Studio album by Dave McPherson
- Released: 10 April 2011
- Recorded: May 2009 and September/October 2011
- Studio: CDS Studios
- Genre: Acoustic, folk, rock
- Label: Graphite Records / Northern Music
- Producer: Mike Curtis

= The Hardship Diaries =

The Hardship Diaries is the debut full-length solo release from InMe frontman Dave McPherson. The album was released on April 10, 2011, through PledgeMusic and Graphite Records.

The first and only single from the album was "Summer: She Puts Me In a Good Mood".

==Development of the album==
The creation of the album began as early as 2008 and a provisional track list was made public in early 2009. The track list changed several times before the final version was confirmed in October 2010 through McPherson's official Facebook page. The album was initially intended to be released much earlier but was held back due to McPherson's commitments to InMe and other solo EP releases.

The album was funded through a PledgeMusic campaign, launched on 10 January 2011. The pledge reached its target within 48 hours of being launched and did so nearly four times over.

==Style==
Compared to his technical electric guitar work in InMe, McPherson's sound on The Hardship Diaries is a much softer, stripped back acoustic experience combined with often orchestral arrangements. The songs are much akin to InMe's softer songs but outside of a band environment, with McPherson citing influences such as Loudon Wainwright III, Talk Talk, Frank Turner, City and Colour and Pink Floyd.

==Track listing==
All songs written and performed by Dave McPherson.
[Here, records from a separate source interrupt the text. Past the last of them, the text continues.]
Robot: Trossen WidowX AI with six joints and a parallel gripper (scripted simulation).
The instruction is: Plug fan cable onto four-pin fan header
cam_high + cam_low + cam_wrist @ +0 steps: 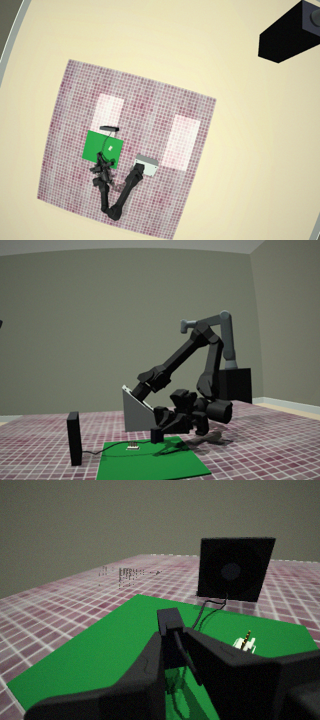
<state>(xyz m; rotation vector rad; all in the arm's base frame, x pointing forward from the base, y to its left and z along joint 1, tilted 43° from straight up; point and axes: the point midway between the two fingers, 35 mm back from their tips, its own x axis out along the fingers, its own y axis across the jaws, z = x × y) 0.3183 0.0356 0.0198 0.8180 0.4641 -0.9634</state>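
Now: gripper tip 4 cm to the left of the green board and 8 cm above it. Also, from my gripper tip: dark plug (1 cm below); fan (5 cm behind, 21 cm to the right, 1 cm below).
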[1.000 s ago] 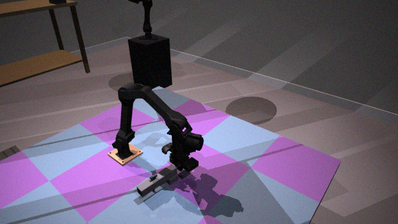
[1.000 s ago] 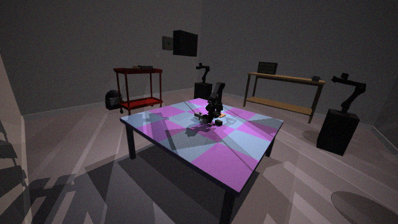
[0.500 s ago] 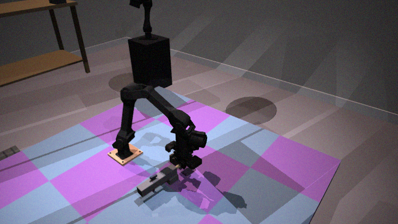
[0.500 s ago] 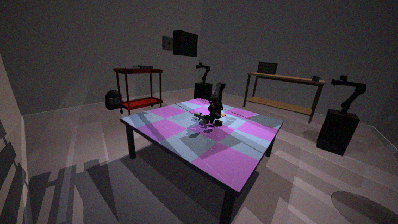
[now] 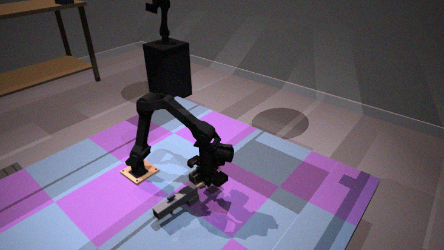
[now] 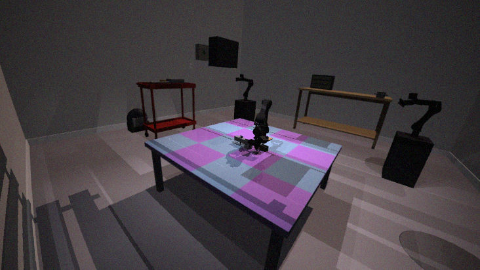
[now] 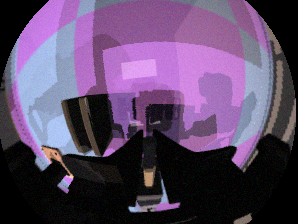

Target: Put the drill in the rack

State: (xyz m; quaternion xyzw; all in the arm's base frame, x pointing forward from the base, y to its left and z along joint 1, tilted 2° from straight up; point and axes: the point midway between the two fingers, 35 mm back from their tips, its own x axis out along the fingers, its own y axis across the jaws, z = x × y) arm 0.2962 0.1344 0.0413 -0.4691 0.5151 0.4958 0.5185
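Right now my gripper tip is 50 mm to the left of the drill and 30 mm below it. Also, from my gripper tip: dark key 10 mm behind, 180 mm to the right, 30 mm above; then dark striped block 70 mm behind, 20 mm to the left; then grey block fixture 10 mm behind, 150 mm to the right, 20 mm above.
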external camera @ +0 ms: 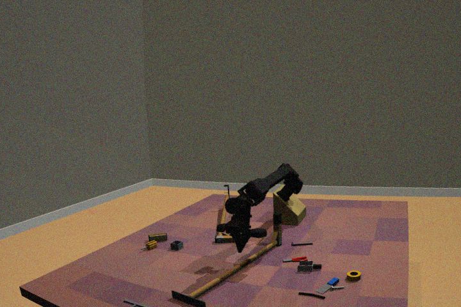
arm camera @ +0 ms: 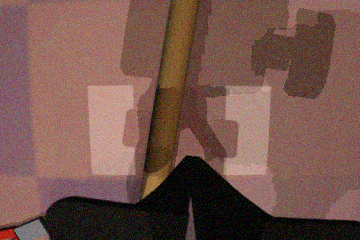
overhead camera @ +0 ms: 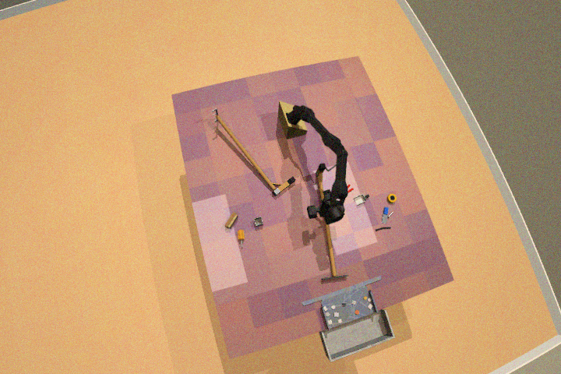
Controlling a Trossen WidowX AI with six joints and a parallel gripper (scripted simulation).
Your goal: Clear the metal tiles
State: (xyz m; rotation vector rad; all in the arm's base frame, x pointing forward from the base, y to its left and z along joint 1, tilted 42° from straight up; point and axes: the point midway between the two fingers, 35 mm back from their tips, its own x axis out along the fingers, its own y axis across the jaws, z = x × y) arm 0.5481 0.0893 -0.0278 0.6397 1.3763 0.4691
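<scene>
My gripper tip is now 3 cm short of the long scraper and 2 cm to the right of it. From my gripper tip the other things lie so: grey box: 34 cm to the right, 6 cm behind, 5 cm below; yellow tape roll: 44 cm to the left, 5 cm below, 2 cm behind; blue-handled tool: 37 cm to the left, 7 cm ahead, 5 cm below.
</scene>
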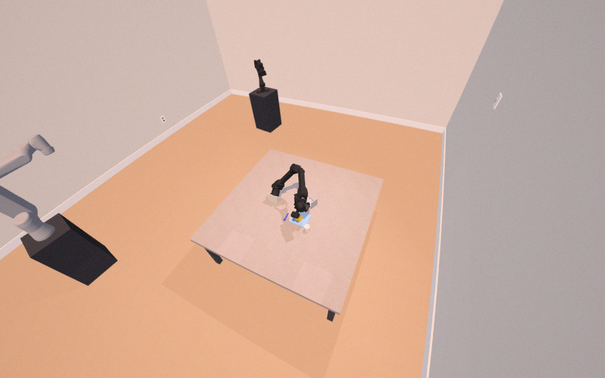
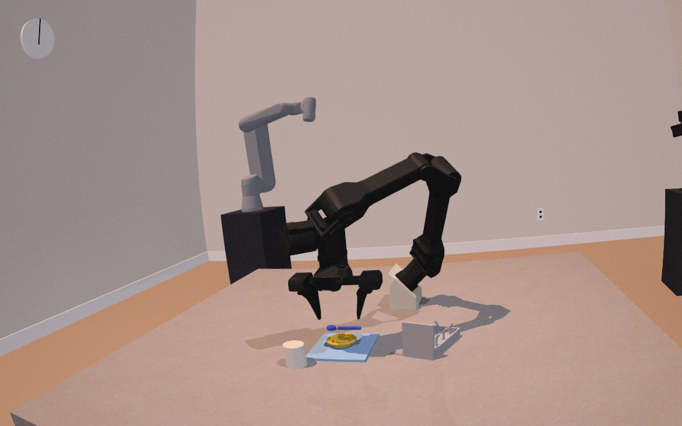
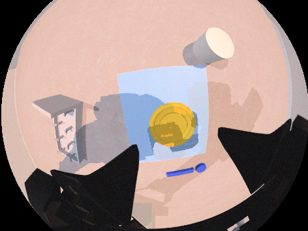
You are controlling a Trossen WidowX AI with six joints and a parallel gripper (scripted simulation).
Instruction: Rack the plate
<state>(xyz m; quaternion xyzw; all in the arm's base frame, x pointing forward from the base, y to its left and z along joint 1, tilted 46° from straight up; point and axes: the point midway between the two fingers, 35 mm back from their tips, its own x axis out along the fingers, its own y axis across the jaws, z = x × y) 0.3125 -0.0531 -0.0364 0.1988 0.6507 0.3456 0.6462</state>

1. "Spring: Hearts Need Blood"
2. "Is This All We Are?"
3. "Listen to the Music"
4. "Summer: She Puts Me In a Good Mood"
5. "Before I Even Had You"
6. "Love Rats"
7. "Autumn: A Ghostly Reprise"
8. "Hummingbird"
9. "Last Year"
10. "Winter: Hibernation"
11. "Obsession Is a Young Man's Game"
12. "This Is No Fairytale"

==Personnel==
- Dave McPherson — vocals, guitar, programming and arrangements.